All that is wanted is an exact copy of the line containing "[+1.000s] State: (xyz" and the lines after it, through the end of the records.

[Stored data]
= = =
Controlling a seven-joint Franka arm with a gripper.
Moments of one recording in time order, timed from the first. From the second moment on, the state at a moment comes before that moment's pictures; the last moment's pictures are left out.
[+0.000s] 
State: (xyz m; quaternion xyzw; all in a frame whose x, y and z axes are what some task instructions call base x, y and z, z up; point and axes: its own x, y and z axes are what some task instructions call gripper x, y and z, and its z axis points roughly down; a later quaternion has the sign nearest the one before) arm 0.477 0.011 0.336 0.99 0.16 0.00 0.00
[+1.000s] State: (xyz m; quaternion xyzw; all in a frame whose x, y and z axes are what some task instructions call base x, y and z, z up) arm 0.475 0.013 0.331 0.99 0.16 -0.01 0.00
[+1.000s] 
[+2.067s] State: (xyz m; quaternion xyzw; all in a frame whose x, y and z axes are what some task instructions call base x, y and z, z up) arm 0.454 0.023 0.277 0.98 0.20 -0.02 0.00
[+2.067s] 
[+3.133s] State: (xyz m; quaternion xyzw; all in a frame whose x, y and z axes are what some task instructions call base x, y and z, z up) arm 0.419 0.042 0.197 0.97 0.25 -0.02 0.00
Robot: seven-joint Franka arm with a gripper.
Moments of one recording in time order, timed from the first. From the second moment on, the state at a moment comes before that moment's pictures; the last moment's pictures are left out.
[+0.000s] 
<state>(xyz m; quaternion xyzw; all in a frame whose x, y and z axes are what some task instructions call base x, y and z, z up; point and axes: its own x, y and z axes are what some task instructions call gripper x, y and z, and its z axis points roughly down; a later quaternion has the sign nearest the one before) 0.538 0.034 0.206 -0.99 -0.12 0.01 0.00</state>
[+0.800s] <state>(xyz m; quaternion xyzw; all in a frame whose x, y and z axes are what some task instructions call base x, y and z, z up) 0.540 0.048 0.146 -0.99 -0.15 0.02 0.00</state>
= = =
**ANSWER TO THE PROBLEM**:
[+1.000s] State: (xyz m; quaternion xyzw; all in a frame whose x, y and z axes are what some task instructions call base x, y and z, z up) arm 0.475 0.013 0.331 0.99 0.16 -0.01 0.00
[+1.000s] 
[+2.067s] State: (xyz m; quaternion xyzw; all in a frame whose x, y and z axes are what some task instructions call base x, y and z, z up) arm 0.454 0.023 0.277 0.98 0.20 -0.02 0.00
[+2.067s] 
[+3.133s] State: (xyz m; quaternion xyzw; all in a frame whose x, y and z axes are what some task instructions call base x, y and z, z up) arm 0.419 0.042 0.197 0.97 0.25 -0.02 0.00
Robot: seven-joint Franka arm with a gripper.
Moments of one recording in time order, timed from the first. From the second moment on, the state at a moment comes before that moment's pictures; the last moment's pictures are left out.
[+0.000s] 
<state>(xyz m; quaternion xyzw; all in a frame whose x, y and z axes are what some task instructions call base x, y and z, z up; point and axes: its own x, y and z axes are what some task instructions call gripper x, y and z, and its z axis points roughly down; a later quaternion has the sign nearest the one before) 0.538 0.034 0.206 -0.99 -0.12 0.01 0.00</state>
[+0.800s] <state>(xyz m; quaternion xyzw; all in a frame whose x, y and z axes are what some task instructions call base x, y and z, z up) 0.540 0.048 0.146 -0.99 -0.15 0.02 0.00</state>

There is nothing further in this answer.